Atlantis brought to the station about 14 tons of cargo in its payload bay, including two large carriers with heavy spare parts that were installed on the station. The shuttle also carried about a ton of cargo in its crew cabin. It is bringing home about the same weight of cabin cargo from the orbiting laboratory.

 

During a purge of the space shuttle waste water tank Wednesday morning, Mission Control noticed a reduction in the flow from the nozzle that vents the waste water into space. This has occurred on past shuttle missions and is not expected to be an issue. Capsule Communicator Stan Love told Atlantis Commander Charles Hobaugh it is likely no further waste dumps will be necessary before Friday's planned landing.

Shuttle astronauts used the camera on the Orbiter Boom Sensor System to survey the condition of Atlantis’ waste water dump nozzle. Capcom Megan McArthur told Commander Charles Hobaugh that it appears there is a slight discoloration that could be frost, but no ice. It is likely that there is a blockage in the line, which will not be a concern for a planned Friday landing.

Photo Courtesy NASA

The waste water system stores waste from the crew cabin humidity separator and from the crew. The tank is located below the crew compartment middeck floor, and the dump nozzle is on the left side of the shuttle.

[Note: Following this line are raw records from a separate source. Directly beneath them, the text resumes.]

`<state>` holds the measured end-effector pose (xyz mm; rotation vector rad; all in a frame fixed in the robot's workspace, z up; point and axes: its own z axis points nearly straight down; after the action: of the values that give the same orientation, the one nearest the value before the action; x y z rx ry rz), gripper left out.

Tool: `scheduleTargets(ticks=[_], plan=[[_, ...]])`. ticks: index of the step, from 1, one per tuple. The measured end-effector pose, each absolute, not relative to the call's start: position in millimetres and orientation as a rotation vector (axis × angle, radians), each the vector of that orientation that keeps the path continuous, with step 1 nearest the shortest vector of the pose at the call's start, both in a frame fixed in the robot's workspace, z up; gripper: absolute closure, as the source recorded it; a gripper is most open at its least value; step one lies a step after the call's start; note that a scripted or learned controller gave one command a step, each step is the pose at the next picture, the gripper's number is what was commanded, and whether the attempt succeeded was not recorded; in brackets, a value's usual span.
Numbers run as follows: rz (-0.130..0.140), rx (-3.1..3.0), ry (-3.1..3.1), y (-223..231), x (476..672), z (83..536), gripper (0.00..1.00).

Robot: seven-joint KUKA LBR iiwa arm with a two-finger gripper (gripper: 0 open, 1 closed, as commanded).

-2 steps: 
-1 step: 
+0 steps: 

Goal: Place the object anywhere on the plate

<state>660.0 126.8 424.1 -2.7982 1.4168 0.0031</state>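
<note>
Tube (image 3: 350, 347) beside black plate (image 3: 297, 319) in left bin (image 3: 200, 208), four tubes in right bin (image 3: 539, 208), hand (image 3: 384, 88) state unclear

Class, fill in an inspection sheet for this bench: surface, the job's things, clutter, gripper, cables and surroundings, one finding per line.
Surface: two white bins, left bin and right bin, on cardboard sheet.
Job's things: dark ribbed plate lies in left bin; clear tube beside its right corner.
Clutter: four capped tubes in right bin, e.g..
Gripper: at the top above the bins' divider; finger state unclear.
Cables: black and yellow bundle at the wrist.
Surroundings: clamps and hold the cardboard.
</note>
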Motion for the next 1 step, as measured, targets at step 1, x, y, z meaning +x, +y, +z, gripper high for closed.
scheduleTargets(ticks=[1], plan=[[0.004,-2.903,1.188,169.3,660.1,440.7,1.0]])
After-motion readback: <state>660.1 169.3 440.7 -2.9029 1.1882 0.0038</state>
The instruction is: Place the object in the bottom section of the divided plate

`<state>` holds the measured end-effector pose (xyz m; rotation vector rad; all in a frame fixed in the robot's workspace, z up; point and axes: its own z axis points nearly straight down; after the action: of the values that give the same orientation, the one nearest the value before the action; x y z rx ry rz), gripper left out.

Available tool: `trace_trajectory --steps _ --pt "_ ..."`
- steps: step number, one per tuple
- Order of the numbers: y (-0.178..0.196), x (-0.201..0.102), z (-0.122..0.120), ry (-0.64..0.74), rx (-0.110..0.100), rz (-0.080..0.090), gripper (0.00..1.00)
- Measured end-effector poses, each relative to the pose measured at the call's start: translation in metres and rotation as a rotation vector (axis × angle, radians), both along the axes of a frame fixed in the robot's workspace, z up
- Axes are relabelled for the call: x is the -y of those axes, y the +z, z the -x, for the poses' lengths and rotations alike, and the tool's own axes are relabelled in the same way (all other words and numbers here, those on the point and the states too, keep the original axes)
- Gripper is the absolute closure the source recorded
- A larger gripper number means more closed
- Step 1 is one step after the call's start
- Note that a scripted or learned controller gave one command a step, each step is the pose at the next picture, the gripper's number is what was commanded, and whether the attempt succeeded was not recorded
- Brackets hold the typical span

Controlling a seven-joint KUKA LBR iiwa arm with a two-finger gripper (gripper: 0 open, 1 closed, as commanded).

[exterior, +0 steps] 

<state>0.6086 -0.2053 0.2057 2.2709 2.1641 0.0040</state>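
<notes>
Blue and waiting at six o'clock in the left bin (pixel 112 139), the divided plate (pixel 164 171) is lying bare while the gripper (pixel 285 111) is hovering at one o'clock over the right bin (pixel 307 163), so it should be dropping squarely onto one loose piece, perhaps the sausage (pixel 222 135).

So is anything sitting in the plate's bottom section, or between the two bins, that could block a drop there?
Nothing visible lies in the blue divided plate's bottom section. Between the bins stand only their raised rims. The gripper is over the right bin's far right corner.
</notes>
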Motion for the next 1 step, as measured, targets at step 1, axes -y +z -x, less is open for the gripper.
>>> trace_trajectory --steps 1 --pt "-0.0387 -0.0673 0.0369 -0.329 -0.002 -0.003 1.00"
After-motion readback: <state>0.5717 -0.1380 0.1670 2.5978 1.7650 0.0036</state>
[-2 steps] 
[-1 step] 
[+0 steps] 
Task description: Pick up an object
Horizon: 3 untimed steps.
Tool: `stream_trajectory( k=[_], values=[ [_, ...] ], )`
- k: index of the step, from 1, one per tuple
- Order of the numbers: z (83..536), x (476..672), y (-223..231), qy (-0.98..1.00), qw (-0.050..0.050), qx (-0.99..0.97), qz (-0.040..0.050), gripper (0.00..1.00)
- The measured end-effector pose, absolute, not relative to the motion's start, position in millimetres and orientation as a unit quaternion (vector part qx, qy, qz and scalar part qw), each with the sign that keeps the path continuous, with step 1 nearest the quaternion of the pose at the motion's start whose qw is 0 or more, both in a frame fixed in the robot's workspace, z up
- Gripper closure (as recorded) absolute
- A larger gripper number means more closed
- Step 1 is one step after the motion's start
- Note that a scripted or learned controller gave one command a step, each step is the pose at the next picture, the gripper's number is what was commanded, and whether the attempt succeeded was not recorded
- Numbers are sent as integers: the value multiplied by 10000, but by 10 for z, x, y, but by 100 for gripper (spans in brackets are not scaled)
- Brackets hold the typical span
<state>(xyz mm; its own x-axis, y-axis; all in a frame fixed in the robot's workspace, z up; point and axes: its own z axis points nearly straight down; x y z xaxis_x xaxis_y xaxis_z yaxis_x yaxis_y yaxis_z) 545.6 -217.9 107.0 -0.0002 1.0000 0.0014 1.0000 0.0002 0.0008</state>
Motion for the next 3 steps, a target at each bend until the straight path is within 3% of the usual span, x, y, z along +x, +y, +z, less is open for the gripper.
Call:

This flight was not without some other unusual though quite welcome moments... On Sunday, Bresnik told the flight controllers his new daughter, Abigail Mae Bresnik, had been born in Houston at 11:04 p.m. CST Saturday. He said his wife Rebecca and new daughter, 6 pounds, 13 ounces and 20 inches long, were doing well. Bresnik got the news by private phone patch through mission control shortly after the crew was awakened.